Which brings me back to my friends.
The only reason that I am willing to tackle challenges, show my vulnerabilities, take risks and get real with the friends I’ve talked about is because I know deep down in my bones that these people love me unconditionally. Having Kelly in my life helped me learn to be honest because there seems to be nothing I can do that would cause her to reject me. I was accepted into Eve's family wholeheartedly, entrusted with loving their dearly beloved son, blessed by their care and respect and had the experience of choosing family, of feeling chosen and feeling wanted. Being best friends with Kathy has taught me that I am worthy of effort, that I see myself reflected back through her eyes as interesting, intelligent, funny and smart and I can internalize that as real for myself.

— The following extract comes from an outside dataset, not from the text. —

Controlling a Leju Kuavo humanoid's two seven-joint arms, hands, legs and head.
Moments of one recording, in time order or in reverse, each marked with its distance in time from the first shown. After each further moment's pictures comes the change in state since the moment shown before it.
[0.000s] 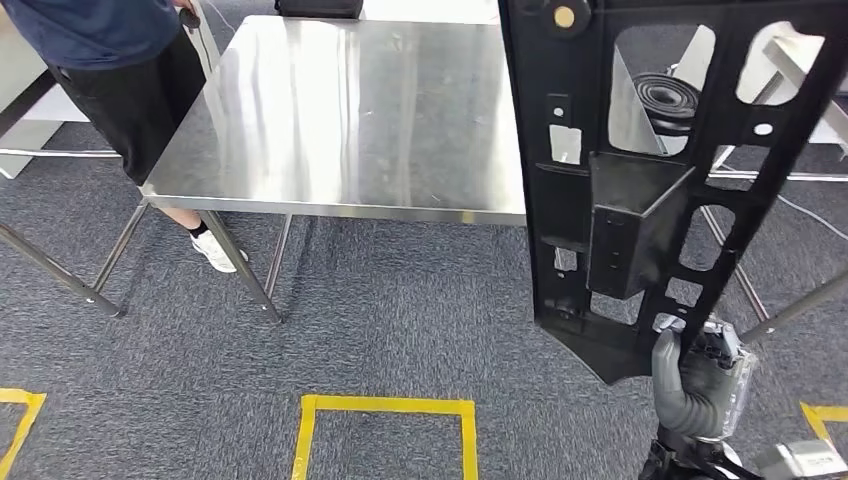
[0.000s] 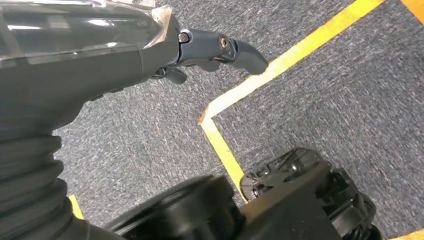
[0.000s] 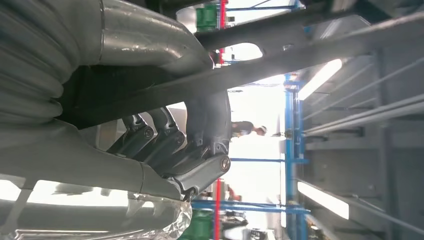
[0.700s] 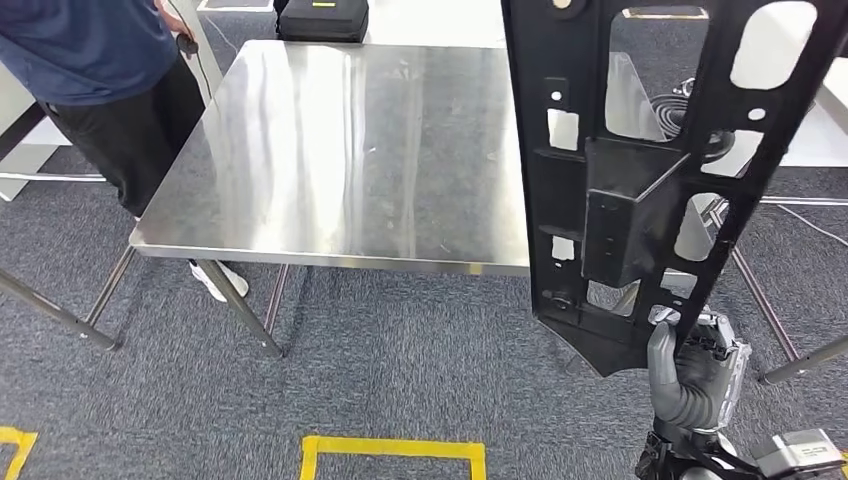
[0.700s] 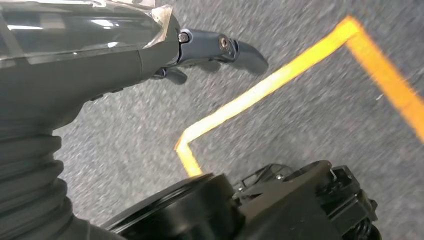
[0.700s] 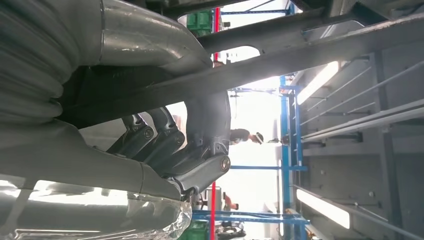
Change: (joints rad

I am willing to make changes in my life, listen to hard truths about myself that may be painful to hear and why? Because my friends gosh-darn love me and respect me. Therapy and therapeutic relationships may be governed by different rules, but you have to know that somebody has your best interests at heart. Without unconditional love and acceptance neither deep abiding friendships, nor caring, effective therapeutic relationships would work. Through the experience of being cared about and accepted by my friends, I learn more about how much my clients need that, though in a different form, from me.
So, that’s why therapy works. I’ll bet my life on it.